3. Kebenaran sederhana tentang "peperangan rohani" adalah bahwa sebagian besar peperangan yang kita coba lawan dengan lidah kita, lebih baik dilawan dengan lutut kita. Pertempuran terbesar terjadi di udara, dan definisi dari peperangan rohani adalah suatu hal rohani yang harus dimenangkan dalam dunia roh.

4. Jika dua ribu roh jahat tidak dapat menahan seorang manusia agar tidak menyembah Yesus dalam kisah di Gadara, bagaimana kita bisa membenarkan diri kita dengan membiarkan begitu banyak hal yang tidak penting menjauhkan kita dari penyembahan kepada-Nya?

Ketika Anda bertumbuh dalam roh, ukuran tugas-tugas Anda dalam Kristus bertambah--dan demikian juga dengan tingkat atau ukurn kekuatan jahat yang akan dikirim untuk menghalangi pekerjaan-pekerjaan itu. 

5. Di mata dunia yang belum ditebus, iblis mungkin masih berperan sebagai allah kesenangan dan kepuasan-diri-sendiri bagi mereka.

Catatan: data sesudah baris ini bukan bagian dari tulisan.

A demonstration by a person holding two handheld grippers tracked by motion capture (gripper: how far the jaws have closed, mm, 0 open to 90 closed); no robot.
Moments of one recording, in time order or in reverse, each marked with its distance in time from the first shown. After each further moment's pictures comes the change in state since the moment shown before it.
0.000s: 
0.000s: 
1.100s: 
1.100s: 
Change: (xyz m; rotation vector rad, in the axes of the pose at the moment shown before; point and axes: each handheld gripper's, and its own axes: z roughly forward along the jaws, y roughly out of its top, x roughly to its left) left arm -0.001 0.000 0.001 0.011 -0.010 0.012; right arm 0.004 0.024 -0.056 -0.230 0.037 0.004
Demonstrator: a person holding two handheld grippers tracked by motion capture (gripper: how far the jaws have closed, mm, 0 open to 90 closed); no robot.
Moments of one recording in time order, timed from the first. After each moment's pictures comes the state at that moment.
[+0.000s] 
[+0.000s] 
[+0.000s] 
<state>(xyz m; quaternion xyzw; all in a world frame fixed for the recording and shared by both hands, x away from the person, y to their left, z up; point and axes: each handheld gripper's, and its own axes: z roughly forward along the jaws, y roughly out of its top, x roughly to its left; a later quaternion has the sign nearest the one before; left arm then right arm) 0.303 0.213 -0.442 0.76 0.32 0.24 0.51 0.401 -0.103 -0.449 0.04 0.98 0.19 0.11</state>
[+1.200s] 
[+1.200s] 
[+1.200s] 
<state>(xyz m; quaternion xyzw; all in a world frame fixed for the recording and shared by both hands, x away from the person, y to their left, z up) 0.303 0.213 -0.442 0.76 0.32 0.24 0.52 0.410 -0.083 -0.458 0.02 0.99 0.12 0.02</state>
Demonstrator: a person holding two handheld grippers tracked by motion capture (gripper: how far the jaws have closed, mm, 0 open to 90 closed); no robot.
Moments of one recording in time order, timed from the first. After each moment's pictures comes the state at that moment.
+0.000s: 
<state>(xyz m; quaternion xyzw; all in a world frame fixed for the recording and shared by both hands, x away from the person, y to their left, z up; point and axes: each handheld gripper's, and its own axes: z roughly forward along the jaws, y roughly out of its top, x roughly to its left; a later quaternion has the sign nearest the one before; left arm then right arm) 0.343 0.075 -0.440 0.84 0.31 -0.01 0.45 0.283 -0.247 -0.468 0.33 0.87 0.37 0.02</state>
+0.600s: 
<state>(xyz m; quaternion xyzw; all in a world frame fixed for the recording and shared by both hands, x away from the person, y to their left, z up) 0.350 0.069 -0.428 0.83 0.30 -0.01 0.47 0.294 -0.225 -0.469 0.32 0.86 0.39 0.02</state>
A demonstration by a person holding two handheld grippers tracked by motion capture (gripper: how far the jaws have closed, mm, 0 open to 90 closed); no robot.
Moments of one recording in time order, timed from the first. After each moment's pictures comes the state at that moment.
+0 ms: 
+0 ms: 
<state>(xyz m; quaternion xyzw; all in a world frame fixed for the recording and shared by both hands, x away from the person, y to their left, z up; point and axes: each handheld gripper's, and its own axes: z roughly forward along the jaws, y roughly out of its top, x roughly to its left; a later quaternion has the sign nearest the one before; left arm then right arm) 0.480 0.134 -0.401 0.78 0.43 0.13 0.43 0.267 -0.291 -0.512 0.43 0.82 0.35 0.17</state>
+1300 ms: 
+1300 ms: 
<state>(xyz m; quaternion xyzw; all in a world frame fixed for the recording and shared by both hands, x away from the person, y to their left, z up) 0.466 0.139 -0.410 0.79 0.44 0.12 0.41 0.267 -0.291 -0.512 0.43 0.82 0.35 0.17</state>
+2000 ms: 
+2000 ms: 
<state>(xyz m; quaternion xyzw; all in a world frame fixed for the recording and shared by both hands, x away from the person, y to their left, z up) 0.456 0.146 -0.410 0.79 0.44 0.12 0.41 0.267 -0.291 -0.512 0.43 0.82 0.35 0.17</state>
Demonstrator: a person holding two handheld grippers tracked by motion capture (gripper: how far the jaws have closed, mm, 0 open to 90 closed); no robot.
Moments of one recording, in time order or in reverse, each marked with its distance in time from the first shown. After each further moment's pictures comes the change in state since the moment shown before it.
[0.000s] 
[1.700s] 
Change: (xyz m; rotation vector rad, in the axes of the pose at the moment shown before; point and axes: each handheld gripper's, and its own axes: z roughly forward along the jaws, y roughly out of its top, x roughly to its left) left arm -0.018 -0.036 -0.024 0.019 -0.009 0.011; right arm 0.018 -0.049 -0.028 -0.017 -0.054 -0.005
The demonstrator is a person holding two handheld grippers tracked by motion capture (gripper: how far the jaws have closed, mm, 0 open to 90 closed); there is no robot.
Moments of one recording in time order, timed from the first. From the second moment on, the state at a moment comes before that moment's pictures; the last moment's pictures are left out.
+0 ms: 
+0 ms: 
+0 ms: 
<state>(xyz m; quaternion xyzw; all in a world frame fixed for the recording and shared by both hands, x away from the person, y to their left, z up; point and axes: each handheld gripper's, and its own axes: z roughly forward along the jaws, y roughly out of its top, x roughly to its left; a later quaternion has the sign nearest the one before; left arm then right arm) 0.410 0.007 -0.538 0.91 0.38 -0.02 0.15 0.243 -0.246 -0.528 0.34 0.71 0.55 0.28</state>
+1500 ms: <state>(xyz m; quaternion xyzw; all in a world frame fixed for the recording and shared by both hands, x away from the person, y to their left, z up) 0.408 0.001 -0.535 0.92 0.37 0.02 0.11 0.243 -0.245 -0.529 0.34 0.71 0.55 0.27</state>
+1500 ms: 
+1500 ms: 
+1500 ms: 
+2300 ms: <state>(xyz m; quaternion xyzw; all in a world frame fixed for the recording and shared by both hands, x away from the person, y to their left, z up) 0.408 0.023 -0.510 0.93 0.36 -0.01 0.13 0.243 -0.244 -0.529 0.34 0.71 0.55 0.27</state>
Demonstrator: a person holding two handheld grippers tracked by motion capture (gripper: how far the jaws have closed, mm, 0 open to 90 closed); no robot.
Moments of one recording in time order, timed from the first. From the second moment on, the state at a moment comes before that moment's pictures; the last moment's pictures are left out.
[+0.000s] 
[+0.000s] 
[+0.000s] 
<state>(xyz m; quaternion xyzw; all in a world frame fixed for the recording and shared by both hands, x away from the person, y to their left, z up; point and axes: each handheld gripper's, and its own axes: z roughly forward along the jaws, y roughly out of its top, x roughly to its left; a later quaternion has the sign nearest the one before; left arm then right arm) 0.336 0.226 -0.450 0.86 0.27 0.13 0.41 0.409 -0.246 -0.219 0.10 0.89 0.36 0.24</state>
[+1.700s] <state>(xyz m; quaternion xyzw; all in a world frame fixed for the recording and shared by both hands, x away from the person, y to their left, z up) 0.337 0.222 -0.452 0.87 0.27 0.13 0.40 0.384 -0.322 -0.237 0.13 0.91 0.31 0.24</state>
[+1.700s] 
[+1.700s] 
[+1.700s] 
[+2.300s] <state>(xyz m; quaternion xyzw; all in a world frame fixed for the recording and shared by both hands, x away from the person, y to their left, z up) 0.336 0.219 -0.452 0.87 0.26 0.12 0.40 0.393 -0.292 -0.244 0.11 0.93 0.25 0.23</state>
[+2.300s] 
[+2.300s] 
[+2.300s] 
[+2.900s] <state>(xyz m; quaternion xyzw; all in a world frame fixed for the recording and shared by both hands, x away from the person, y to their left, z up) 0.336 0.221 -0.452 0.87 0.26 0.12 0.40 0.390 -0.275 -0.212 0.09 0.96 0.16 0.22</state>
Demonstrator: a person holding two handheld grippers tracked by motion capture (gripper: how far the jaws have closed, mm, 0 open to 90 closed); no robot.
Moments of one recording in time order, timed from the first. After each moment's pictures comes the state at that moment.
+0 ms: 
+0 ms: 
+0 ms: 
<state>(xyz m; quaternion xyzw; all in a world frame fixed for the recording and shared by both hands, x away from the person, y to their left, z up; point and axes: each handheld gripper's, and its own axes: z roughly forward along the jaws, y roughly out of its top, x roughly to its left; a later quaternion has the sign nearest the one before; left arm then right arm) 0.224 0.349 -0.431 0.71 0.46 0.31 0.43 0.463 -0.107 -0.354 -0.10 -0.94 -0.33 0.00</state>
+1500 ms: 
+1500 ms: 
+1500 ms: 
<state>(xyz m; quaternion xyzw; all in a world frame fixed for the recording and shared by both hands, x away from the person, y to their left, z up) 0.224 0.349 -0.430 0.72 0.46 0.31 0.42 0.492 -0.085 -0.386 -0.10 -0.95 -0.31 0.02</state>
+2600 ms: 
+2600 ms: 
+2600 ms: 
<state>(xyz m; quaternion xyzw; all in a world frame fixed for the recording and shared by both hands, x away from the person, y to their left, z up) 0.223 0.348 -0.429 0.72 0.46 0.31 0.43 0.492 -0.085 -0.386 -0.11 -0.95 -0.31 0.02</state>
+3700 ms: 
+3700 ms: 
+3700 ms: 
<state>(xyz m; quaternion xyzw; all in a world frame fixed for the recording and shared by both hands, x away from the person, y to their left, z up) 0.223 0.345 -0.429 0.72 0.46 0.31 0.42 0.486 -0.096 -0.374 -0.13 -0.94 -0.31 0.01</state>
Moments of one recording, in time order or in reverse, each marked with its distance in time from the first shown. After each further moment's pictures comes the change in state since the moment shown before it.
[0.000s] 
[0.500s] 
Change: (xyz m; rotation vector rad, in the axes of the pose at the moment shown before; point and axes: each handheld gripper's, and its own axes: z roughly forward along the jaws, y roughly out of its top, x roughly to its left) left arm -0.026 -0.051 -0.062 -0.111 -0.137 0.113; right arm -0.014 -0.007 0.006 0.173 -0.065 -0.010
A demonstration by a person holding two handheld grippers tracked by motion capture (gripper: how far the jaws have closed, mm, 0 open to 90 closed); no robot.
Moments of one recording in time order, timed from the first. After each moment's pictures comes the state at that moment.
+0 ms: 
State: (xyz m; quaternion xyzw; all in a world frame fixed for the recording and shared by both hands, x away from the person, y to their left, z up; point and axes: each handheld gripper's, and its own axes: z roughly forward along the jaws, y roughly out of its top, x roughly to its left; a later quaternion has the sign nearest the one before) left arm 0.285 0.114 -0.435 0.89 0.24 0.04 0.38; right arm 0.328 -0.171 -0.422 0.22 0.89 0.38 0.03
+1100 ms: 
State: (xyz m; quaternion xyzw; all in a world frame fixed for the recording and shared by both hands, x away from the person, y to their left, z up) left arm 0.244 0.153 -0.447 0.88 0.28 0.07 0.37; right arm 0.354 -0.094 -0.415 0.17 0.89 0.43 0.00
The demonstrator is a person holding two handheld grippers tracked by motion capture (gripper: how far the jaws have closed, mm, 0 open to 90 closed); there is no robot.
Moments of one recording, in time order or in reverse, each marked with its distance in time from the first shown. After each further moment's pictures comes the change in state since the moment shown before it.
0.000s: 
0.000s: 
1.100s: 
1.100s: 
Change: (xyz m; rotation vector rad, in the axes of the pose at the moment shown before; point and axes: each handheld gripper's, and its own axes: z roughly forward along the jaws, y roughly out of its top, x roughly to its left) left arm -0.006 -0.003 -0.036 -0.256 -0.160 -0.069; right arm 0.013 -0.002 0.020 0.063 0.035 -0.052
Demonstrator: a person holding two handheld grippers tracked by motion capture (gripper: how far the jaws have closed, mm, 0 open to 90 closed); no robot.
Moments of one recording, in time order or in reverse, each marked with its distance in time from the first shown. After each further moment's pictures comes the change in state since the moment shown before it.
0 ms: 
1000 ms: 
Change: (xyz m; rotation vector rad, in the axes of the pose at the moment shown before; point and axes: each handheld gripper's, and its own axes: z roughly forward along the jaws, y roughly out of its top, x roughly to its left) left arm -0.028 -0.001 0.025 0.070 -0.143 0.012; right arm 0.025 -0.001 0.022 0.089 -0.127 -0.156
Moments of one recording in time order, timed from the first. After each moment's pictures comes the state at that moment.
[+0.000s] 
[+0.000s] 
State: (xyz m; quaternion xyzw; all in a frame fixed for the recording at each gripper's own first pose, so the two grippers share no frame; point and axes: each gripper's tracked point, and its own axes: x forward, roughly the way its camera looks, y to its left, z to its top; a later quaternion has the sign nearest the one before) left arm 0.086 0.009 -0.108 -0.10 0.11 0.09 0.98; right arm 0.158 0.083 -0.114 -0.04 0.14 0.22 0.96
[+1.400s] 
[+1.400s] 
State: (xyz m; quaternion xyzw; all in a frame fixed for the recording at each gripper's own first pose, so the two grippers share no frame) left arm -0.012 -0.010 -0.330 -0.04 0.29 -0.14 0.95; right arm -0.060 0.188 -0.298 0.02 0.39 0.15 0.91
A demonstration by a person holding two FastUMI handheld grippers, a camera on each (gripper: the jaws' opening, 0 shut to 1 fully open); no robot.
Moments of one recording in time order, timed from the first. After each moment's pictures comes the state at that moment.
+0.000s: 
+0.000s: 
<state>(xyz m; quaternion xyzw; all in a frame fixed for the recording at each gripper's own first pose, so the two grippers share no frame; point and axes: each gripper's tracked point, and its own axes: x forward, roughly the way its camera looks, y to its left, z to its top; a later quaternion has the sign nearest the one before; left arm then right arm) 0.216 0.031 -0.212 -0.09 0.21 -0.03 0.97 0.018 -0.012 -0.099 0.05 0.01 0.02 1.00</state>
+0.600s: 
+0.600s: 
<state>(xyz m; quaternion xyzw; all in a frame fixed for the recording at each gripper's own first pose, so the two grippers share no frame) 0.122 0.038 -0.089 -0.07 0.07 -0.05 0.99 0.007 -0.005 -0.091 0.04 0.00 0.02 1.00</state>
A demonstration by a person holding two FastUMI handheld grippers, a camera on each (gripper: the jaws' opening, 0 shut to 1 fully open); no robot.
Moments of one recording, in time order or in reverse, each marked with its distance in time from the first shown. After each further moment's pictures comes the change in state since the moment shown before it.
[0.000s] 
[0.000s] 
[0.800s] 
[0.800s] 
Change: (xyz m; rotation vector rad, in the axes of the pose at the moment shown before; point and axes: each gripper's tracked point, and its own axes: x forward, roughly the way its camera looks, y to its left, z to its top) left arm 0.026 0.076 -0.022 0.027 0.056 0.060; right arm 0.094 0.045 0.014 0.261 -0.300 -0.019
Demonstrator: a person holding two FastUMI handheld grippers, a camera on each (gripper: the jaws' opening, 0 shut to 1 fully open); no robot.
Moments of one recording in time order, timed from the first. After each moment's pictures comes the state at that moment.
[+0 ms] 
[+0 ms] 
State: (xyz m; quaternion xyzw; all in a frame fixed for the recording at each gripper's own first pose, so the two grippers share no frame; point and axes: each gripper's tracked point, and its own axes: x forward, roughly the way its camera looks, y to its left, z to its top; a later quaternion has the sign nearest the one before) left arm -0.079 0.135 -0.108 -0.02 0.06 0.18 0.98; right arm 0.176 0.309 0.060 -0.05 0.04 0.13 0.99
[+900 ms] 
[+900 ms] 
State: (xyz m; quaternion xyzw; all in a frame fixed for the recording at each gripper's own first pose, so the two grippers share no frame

Akan tetapi, waktunya singkat dan kekuatannya terbatas. Allah telah memberikan kuasa kepada gereja atas "kuasa di balik tahta" di dunia ini. Ini adalah sumber rahasi dari kuasa yang lain lagi bagi setiap anak terang dan murid Raja atas segala raja dan Tuhan atas segala tuhan.